Case ID: so2d_190/html/0760-02.html
Source: Caselaw Access Project
Author: {"author": "DREW, Justice.", "license": "Public Domain", "url": "https://static.case.law/"}
Date Created: 2024-08-24T03:29:51.129683

Leonard E. JONES, Petitioner, v. LUDMAN CORPORATION, Liberty Mutual Insurance Company and the Florida Industrial Commission, Respondents.
    No. 35396.
    Supreme Court of Florida.
    Oct. 12, 1966.
    Rehearing Denied Nov. 3, 1966.
    
      Alfred D. Bieley, Miami, for petitioner.
    Andrew L. Richard, Jr., Edwin H. Underwood, Jr., and Wakefield & Underwood, Miami, Patrick H. Mears, Tallahassee, and J. Franklin Gamer, Lakeland, for respondents.
   DREW, Justice.

The petitioner seeks review of an order of the commission reversing an award of temporary total disability compensation for the months of February and March 1963. The commission found that this claim for additional compensation, filed in October 1964, was precluded by the terms of F.S. Section 440.28, F.S.A., providing a compensation award may be modified only upon application “prior to two years after the date of the last payment of compensation’’ pursuant thereto.

Petitioner’s initial claim was determined by an order under which the last payment of permanent partial compensation was made in 1960. Remedial care has since been furnished under that and subsequent orders and is not here in dispute. An intervening award of further temporary total compensation was in 1963 reversed, and certiorari was denied in this Court on June 24, 1964. Jones v. Ludman Corp., 165 So.2d 767.

Petitioner contends that his current claim is not one for modification but simply for additional benefits and should be governed by Sec. 440.19(1) (a). The language of that section is limited, however, as already noted in the earlier decision relied on by the commission, to the situation where payments are made without an award, in which case further claims may be made within two years after payment of compensation or remedial treatment. In view of the clear distinction made in this instance and throughout the act between medical benefits and disability compensation, we do not find error in the cited decision nor can we ignore the explicit provision of Sec. 440.28 by which a determination of disability compensation becomes final and unalterable unless modified upon petition filed within the specified time after the last payment of compensation.

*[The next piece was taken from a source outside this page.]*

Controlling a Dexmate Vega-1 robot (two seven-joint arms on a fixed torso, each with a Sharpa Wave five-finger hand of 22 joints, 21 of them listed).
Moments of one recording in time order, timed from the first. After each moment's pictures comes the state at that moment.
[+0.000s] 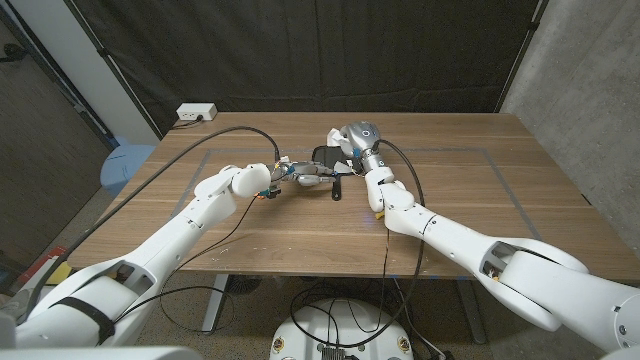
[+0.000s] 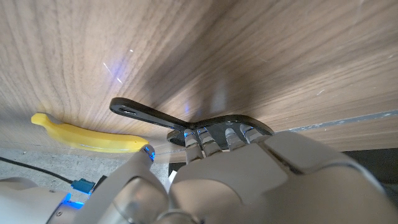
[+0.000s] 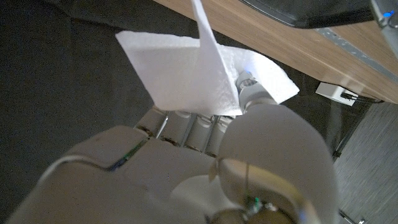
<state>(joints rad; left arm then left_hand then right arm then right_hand) 0.67 0.51 0.50 -1.35 0.73 -0.29 -0.46 0.09 0.08 0.38 0.16 0.25 0.20 -0.18 0.20 0.18 0.16 -0.18 0.20 0.18 -0.12 -0.04 0.19 0.18 -0.18 0.04 0.39 0.20 -0.48 -0.28 -0.95 -1.13 -0.81 -0.39 -0.55 1.01 0.14 0.36 -0.15 0.20 0.99 -0.10 0.35 0.19 0.92 -0.15 0.30 0.19 0.90 -0.12 0.33 0.31 0.47 -0.05 0.57 0.27</state>
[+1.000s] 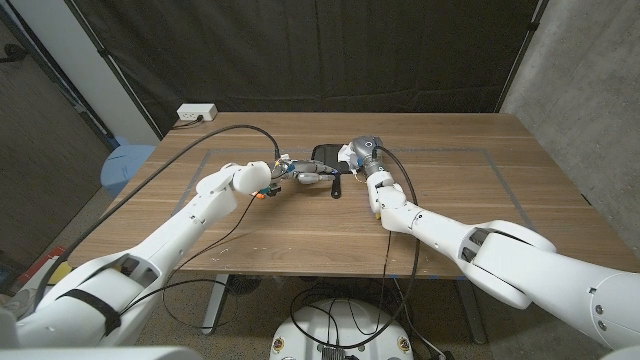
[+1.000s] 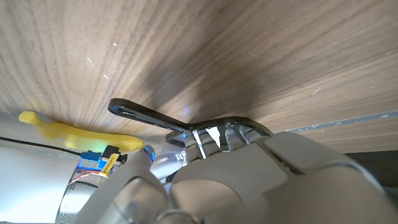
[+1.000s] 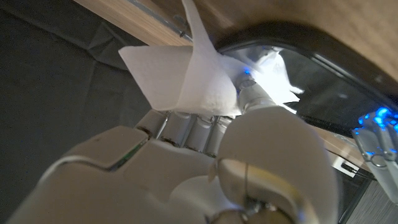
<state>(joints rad) 0.63 0.49 0.51 -1.28 0.72 -0.30 -0.46 0.09 0.08 0.37 0.16 0.26 0.20 -0.18 0.20 0.18 0.16 -0.18 0.19 0.18 -0.12 -0.04 0.19 0.18 -0.18 0.04 0.39 0.20 -0.40 -0.17 -1.01 -0.83 -0.84 -0.43 -0.49 1.02 0.14 0.36 -0.15 0.20 1.00 -0.10 0.35 0.19 0.92 -0.16 0.29 0.19 0.90 -0.12 0.31 0.32 0.46 -0.05 0.59 0.27</state>
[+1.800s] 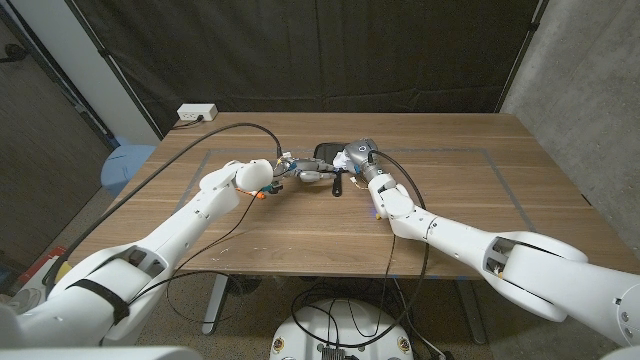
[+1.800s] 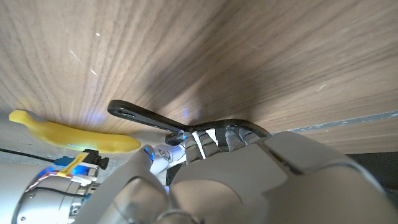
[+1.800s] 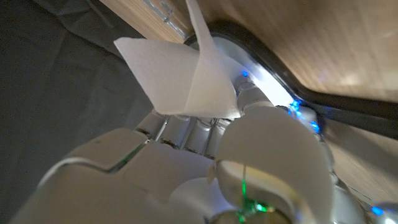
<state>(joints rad) 0.58 0.47 0.53 -1.21 0.73 -0.34 -0.45 0.09 0.08 0.37 0.16 0.26 0.20 -0.18 0.19 0.18 0.16 -0.18 0.19 0.18 -0.12 -0.04 0.19 0.18 -0.23 -0.01 0.39 0.20 -0.45 -0.36 -1.10 -1.14 -0.96 -0.42 -0.33 1.02 0.14 0.35 -0.15 0.20 1.00 -0.10 0.34 0.18 0.91 -0.17 0.27 0.19 0.86 -0.11 0.28 0.31 0.44 -0.05 0.60 0.26</state>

Other contentions by petitioner in contest of the orders of the commission and deputy in this cause have been considered and found to be without merit.

Certiorari denied.

THORNAL, C. J., and O’CONNELL, CALDWELL and ERVIN, JJ., concur. 
      
      .“440.28 * * * Upon their own initiative or upon the application of any party in interest, on the ground of a change in condition or because of a mistake in a determination of fact the commission may at any time prior to two years after the date of the last payment of compensation pursuant to any compensation order, * * * review a compensation case in accordance with the procedure prescribed in respect of claims in § 440.26 and in accordance with such section, issue a new compensation order which may terminate, continue, reinstate, increase, or decrease such compensation, or award compensation. * * * ”
     
      
      . “440.19 Time and procedure for filing claims. — ■
      “(1) (a) The right to compensation for disability under this chapter shall be barred unless a daim therefor is filed within two (2) years after the time of injury, except that if payment of compensation has been made or remedial treatment has been furnished by the employer without an award, on account of such injury a claim may be filed within two (2) years after the date of the last payment of compensation or after the date of the last remedial treatment furnished by the employer.” (E.S.)
     
      
      . Food Fair Stores, Inc. v. Tokayer, Fla. 1964, 167 So.2d 563.